Chalitsios CV, Luney MS, Lindsay WA, Sanders RD, McKeever TM, Moppett I. Risk of Mortality following Surgery in Patients with a Previous Cardiovascular Event. JAMA Surg. 2023.

Editorial: Graham LA, Hawn MT. Managing Competing Risks for Surgical Patients with Complex Medical Problems-Considering Confounding. JAMA Surg. 2023.

Christos V. Chalitsios, PhD, and coauthors analyzed data from three large national databases to determine the time interval during which risk of surgery is increased due to a prior cardiovascular event (ischemic cardiac event with or without intervention and ischemic stroke). The data included more than 21 million patients (n = 877,430 with a cardiovascular event).

The data analysis showed that mortality risk was increased within the first 11.3 months after a cardiovascular event for patients undergoing elective surgery and 7.3 months for patients undergoing emergency surgery. The shortened risk interval for emergency surgery was likely because the emergent condition was affecting mortality risk more than the prior cardiovascular event.

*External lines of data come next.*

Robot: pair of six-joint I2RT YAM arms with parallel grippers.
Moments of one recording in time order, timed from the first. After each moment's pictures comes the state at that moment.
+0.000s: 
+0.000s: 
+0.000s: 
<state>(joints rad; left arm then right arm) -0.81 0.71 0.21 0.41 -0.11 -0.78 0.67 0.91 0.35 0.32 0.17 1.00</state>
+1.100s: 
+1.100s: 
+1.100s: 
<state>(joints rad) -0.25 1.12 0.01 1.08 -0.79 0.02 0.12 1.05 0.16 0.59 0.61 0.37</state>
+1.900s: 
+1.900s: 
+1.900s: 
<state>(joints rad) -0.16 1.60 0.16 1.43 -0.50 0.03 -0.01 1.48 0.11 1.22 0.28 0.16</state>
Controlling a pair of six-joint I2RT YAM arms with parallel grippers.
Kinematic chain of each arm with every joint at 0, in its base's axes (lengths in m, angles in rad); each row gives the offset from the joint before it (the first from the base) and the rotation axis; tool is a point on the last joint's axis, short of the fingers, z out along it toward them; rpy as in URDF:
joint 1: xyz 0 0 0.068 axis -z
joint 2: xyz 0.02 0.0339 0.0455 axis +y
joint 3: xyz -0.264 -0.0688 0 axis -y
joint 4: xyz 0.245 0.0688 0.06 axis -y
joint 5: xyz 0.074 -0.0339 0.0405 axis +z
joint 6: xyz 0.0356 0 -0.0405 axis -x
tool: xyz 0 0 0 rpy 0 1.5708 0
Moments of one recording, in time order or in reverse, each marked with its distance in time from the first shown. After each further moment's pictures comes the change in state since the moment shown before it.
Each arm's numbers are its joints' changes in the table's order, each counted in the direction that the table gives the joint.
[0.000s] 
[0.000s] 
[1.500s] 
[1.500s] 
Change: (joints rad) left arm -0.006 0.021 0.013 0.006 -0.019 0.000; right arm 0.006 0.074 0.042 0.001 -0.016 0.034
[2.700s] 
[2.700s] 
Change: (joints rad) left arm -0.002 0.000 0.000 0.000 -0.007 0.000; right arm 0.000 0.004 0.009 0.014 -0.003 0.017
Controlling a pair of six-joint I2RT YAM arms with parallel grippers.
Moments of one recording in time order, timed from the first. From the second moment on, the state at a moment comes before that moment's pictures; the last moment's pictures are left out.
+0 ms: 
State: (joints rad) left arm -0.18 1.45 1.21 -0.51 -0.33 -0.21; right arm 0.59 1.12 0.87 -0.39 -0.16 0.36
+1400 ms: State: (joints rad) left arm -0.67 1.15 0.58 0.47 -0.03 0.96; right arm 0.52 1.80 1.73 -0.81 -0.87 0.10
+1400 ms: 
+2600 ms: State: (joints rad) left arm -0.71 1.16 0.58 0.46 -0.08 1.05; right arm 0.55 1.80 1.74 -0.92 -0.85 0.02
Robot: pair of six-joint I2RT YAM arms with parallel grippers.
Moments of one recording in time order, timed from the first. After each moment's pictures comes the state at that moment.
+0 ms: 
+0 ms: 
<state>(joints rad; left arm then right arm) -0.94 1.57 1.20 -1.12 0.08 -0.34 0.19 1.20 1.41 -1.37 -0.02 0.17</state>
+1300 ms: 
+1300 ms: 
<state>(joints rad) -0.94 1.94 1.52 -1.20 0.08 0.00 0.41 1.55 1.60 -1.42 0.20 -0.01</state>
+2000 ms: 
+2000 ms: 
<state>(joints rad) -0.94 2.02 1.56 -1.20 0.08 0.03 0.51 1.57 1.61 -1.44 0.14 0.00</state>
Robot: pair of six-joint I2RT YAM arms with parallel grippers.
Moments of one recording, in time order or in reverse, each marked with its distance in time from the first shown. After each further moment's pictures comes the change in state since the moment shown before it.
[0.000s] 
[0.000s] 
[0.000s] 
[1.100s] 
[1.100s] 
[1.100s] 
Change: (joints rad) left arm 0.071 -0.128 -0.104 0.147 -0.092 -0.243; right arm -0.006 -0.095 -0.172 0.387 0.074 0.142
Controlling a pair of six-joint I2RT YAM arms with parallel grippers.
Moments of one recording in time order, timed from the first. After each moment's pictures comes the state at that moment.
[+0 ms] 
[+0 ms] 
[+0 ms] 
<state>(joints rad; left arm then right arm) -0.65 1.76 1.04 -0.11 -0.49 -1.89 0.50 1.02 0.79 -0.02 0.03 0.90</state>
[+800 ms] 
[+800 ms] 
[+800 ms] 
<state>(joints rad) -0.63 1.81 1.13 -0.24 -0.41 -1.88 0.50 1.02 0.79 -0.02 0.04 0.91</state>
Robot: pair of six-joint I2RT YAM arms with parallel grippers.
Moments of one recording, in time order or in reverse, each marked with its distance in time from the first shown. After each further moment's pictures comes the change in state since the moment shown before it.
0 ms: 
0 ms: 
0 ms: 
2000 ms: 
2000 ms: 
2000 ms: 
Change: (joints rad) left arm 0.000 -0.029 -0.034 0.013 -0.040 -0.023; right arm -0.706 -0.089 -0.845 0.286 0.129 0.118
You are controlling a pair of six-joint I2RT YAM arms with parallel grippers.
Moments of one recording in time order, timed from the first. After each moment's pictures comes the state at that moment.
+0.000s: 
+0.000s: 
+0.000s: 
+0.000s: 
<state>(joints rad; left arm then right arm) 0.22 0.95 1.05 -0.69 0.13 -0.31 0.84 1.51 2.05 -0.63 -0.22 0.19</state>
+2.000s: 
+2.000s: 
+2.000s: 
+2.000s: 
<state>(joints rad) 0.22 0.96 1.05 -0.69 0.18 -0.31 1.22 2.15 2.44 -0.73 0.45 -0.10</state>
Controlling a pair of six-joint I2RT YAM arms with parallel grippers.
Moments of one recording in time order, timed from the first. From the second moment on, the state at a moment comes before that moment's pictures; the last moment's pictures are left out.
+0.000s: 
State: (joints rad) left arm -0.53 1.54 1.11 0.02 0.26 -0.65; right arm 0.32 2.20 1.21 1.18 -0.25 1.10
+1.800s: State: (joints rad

The authors recommended that these data be used to counsel patients regarding delaying elective surgery for a longer interval than the 6-month delay included in current practice guidelines.In the editorial that accompanied the article, Laura A. Graham, PhD, MPH, and Mary T. Hawn, MD, PhD, FACS, encouraged readers to use these data cautiously because of the chance of significant bias (selection bias-only patients deemed healthy enough to have surgery underwent procedures and immortal time bias-some patients died without undergoing surgery). While these data may be considered in determining the length of the delay interval because of increased risk of surgery due to a prior cardiovascular event, there is insufficient new evidence to change current guidelines.